Clause 6C of the 7th schedule of the Income Tax Ordinance read: “The taxable income arising from additional income earned from additional investment in Federal Government securities for the tax years 2020 and onwards, shall be taxed at the rate of 37.5% instead of the rate provided in Division II of Part I of the First Schedule.”
It was also proposed that the ADR related amendment should be given effect from the past, which the FBR was resisting so far and was inclined to do it from new fiscal year.
A senior government functionary said that this issue of reduction in tax rate due to linking tax with the ADR could be tackled through framing of rules.
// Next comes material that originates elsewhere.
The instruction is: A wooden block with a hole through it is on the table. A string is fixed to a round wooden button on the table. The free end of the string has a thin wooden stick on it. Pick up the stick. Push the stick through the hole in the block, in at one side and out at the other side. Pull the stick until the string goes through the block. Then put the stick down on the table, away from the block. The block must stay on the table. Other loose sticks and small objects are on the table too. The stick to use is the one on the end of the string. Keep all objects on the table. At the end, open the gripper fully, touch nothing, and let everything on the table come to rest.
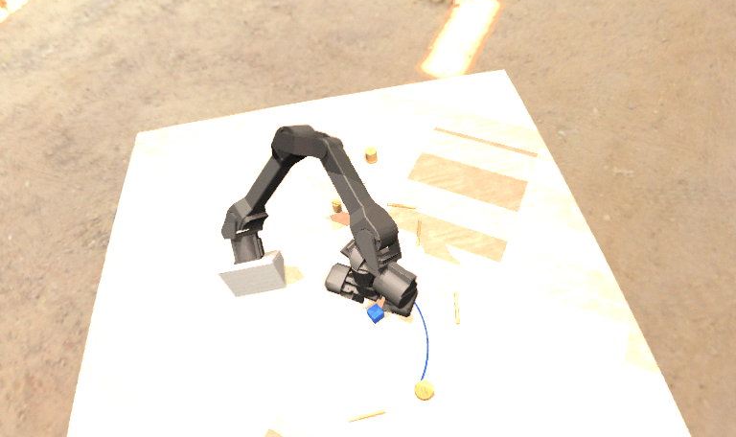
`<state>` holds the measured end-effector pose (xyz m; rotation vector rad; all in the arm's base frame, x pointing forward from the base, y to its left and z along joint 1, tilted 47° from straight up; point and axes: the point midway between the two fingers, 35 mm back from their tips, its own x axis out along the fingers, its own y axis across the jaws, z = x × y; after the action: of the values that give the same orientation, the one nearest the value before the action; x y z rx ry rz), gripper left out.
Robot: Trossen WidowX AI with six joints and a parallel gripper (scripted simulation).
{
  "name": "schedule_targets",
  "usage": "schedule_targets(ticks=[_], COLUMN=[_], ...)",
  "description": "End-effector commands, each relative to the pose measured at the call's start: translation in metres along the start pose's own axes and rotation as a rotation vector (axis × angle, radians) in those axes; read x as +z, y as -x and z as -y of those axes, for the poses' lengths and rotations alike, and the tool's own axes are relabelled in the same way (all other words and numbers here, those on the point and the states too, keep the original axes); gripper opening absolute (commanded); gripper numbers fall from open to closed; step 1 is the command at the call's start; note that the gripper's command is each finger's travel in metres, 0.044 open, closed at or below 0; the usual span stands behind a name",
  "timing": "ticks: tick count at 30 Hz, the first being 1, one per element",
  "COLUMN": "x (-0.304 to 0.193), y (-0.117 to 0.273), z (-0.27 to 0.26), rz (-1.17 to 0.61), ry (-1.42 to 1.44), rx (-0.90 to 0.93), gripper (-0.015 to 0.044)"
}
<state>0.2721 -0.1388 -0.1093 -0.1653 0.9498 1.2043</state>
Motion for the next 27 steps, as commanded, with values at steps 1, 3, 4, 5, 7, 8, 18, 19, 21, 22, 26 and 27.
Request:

Tarin said the tax on profit from investment in debt instruments for the individuals would be reduced from 25% to 15%
The Senate Standing Committee on Finance had also recommended that 25% withholding tax on dividend income was exorbitant, thus, should be reduced to 15%.
Tarin in his budget debate windup speech may announce withdrawal of Rs10 billion in taxes levied on the salaried class. However, the sales tax rate on dairy products and plants and machinery at 10% is likely to be retained.
The minister said the tax rates for the poultry and dairy sectors and products that would help in reducing stunting would remain unchanged. He added that Real Estate Investment Trusts (REITS) income tax rates would also be reduced from 25% to 15%.
The sales tax rate on the import of plant and machinery would be retained at 10%, said Tarin, as against the budget proposal of 17%.
He said the gaps that had appeared due to reversal of some of the taxation proposals will be bridged through enforcement measures.
The minister hinted at retaining the changes proposed for withdrawing the federal excise duty from erstwhile Fata and Pata areas.
“Some administrative measures will be taken to make sure that the facility is not misused in the settled areas,” he added.
To a question, the minister said the four provincial budgets did not show the combined cash surplus of Rs570 billion, which was contrary to the understanding reached with them.
“There is a gap of Rs250 billion but it is our job to get the required surplus created.”
The minister said the FBR had data of 7.2 million people and they would be asked to pay their due taxes.
“The FBR will not ask them this question rather a third party will be engaged for this purpose and those who would not cooperate will be arrested.”